Photo Credit: Zbynek Pospisil / Getty Images
No one likes to think of any dog as “unadoptable,” but the sad fact is that some pups need help in the behavior department before people feel motivated to provide them with a forever home. In Ohio, a groundbreaking new training program is giving pups the skills they need to find caring parents.
Creating a Unique Training Program
Stark County Sheriff George Maier, who oversees the county’s shelter, told FOX 8 that the program was launched due to the number of pups returned to the facility due to behavioral problems.
“Usually it’s something minor, you know, they couldn’t properly train a dog, house train the dog or something like that,” Sheriff Maier said. “We like to do a good job to try and get these dogs into a home.”
The sheriff teamed up with Eric Stanbro, a trainer and former Canton Police K9 officer, to implement the program. Though Standbro is now retired, he owns Ridgeside K9-Ohio, a dog training and boarding facility.
“He’s like, ‘hey, do you think you could help us give some free training to try to get these dogs adopted?’ and I asked my training staff and they looked at me like, ‘yes, of course we’re going to do this,’” Stanbro recalled of forming the partnership with Sheriff Maier.

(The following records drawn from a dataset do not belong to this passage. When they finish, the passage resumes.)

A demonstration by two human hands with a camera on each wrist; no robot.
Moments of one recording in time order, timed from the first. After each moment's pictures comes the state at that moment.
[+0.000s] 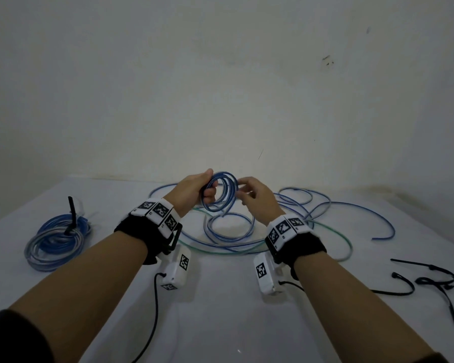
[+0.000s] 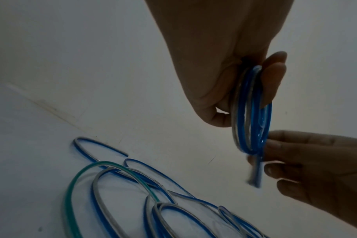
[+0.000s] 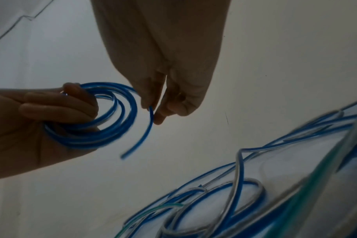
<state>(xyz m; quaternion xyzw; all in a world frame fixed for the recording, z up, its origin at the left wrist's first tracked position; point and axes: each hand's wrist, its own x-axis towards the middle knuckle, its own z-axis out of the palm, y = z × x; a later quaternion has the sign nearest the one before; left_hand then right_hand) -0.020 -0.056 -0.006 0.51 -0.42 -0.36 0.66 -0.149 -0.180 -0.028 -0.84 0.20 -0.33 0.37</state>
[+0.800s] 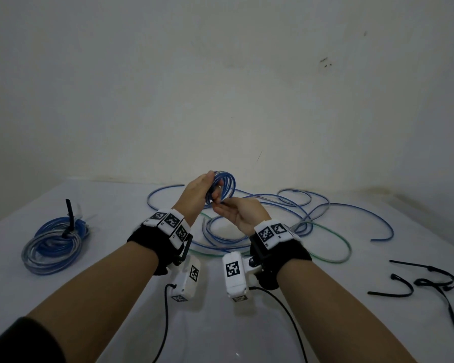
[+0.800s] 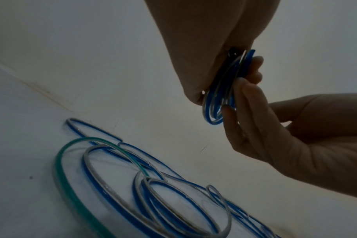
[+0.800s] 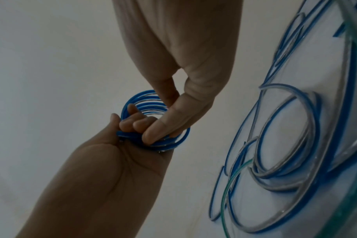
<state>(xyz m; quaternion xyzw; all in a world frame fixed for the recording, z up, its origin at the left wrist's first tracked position) -0.034 -0.070 -0.023 0.53 -0.45 -0.21 0.69 -0.136 -0.139 -0.021 -0.46 0.20 -0.27 0.82</state>
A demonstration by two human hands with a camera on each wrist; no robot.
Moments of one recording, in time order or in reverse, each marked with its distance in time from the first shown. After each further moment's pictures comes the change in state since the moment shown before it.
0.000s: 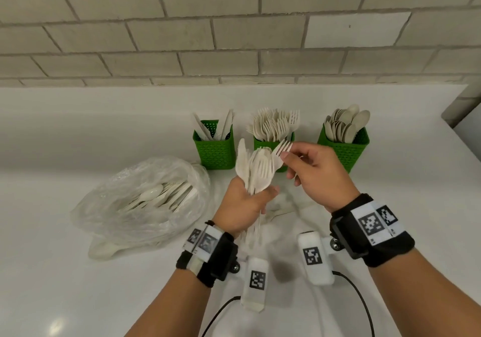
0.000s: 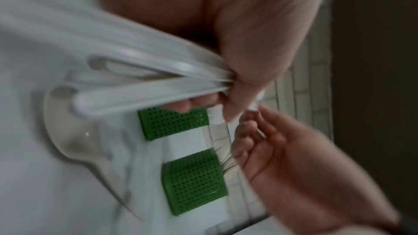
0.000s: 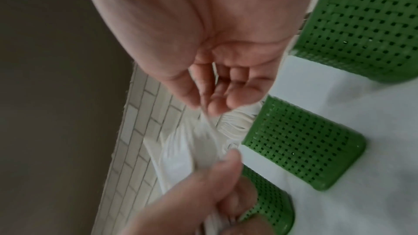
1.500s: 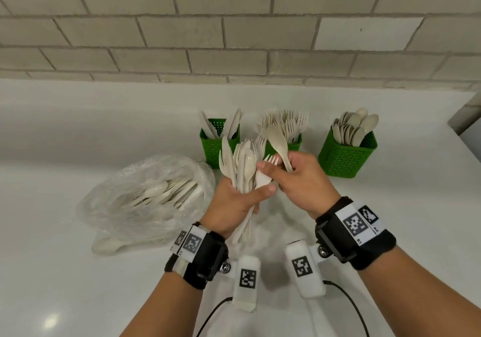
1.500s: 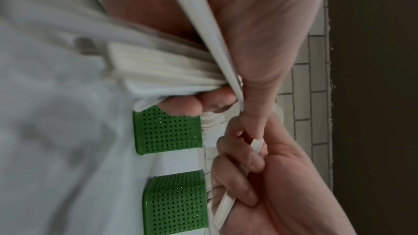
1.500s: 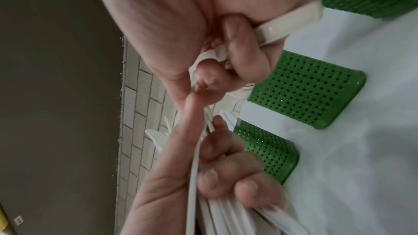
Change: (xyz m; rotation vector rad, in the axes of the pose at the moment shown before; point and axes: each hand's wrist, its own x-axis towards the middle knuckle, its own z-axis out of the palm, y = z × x) left_hand -0.012 0.012 -0.022 -0.214 -0.008 0.038; right_hand -0.005 -0.008 0.034 0.075 -0.103 0.032
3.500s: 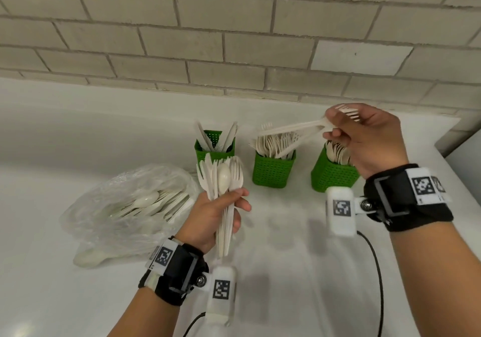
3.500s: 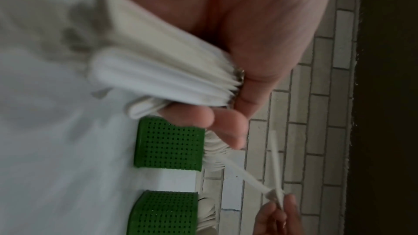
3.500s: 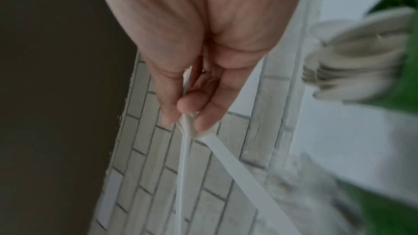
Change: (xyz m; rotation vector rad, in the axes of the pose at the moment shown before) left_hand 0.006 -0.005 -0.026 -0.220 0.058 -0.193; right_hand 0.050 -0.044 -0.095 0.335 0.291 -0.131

Each dog that participates in the program is provided with two weeks of intensive training. At the end of the program, the dogs are considered “more desirable” to potential adoptive parents.
Training Program Sees First Success Story
The first canine recruit for the program was McKinley, a 3-year-old Bull Terrier who was found roaming the streets. The pup was trained every day from 9 a.m. to 5:30 p.m. for two weeks. He was very receptive to the training techniques, which included mastering multiple commands. Stanbro said McKinley is a “great dog” – as are many pups when given proper nurturance.
“A shelter is a stressful environment for the dogs,” said Stanbro. “They just need out of there and to be trained and with a family.”
When McKinley was made available for adoption, a family of four snatched him up immediately.
“We knew it was a match,” McKinley’s new dog dad, Josh Gibbs, said. “We just want many more years to make his life as good as we can. He hasn’t had a good life up to here so we want to change that.”
The family also partook in training to learn commands.
“They did a really good job,” Gibbs said of McKinley’s training. “He’s very well behaved.”
This unique program is the first of its kind in Ohio, and possibly the United States. Stanbro is currently comping his training services, but Sheriff Maier hopes to secure funding for the program so more dogs can receive services.
“We’ll just perpetually keep going,” says Stanbro. “As long as this is successful and we can get dogs adopted, my personal opinion, I think every dog we get will get adopted.”